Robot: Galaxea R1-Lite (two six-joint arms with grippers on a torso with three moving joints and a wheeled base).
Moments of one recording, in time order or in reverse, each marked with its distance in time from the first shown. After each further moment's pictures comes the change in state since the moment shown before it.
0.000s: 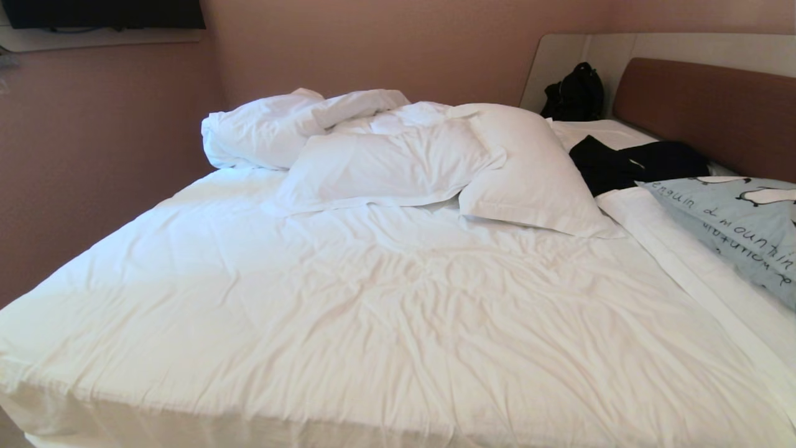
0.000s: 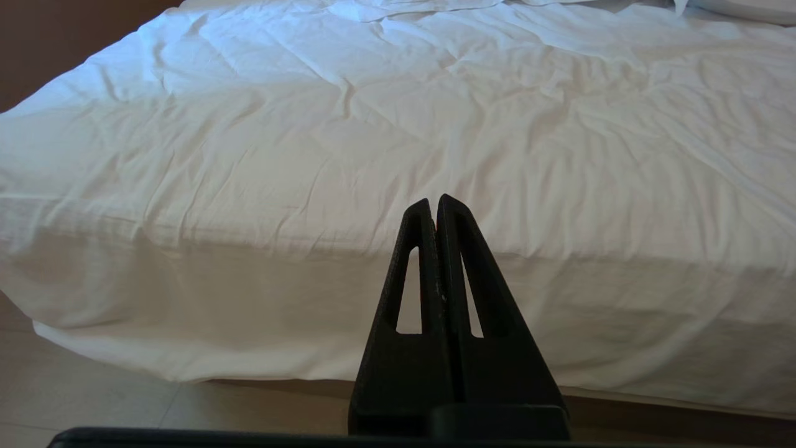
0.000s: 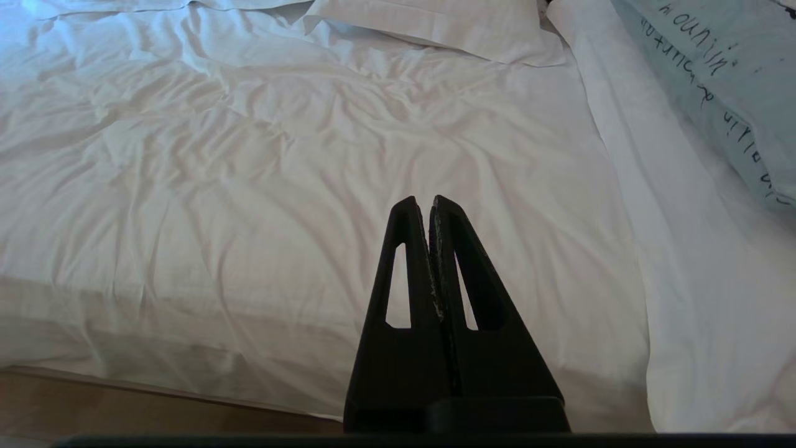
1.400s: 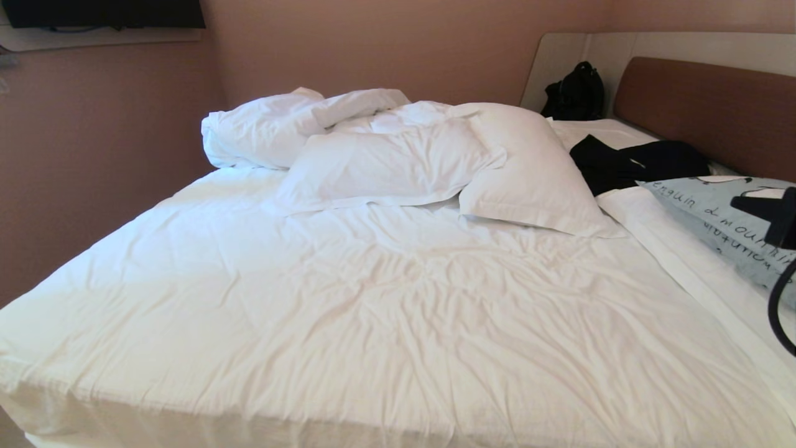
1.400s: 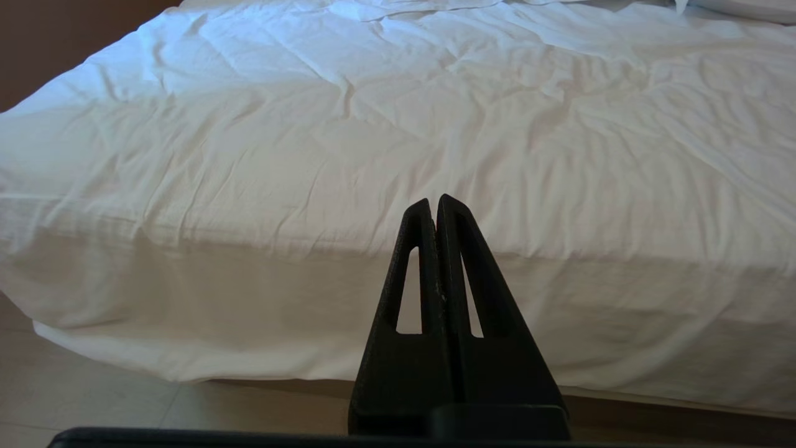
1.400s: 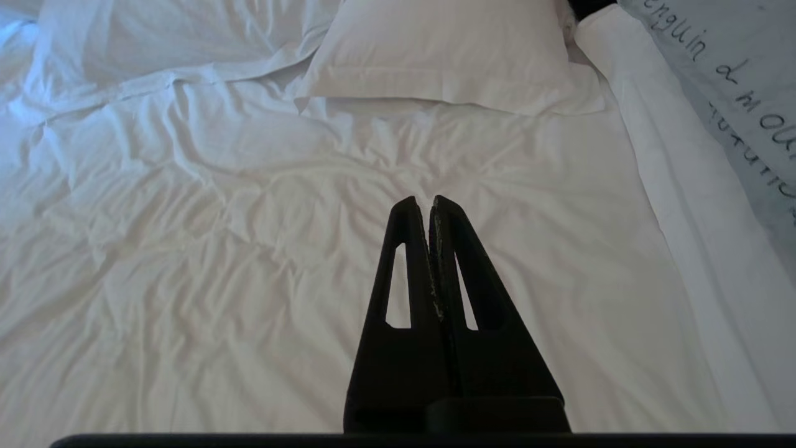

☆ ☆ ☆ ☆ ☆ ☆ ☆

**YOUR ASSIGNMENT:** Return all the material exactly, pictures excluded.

**TASK SOLUTION:**
Robot: Galaxea R1-Lite (two six-joint arms with grippers on a torso with three moving joints and a wheeled base).
Moments of one recording, in time order or in reverse, each marked with its distance in time from the first shown. After each further moment's pictures comes the change in state since the moment shown before it.
0.000s: 
0.000s: 
0.000s: 
1.400s: 
1.400s: 
1.400s: 

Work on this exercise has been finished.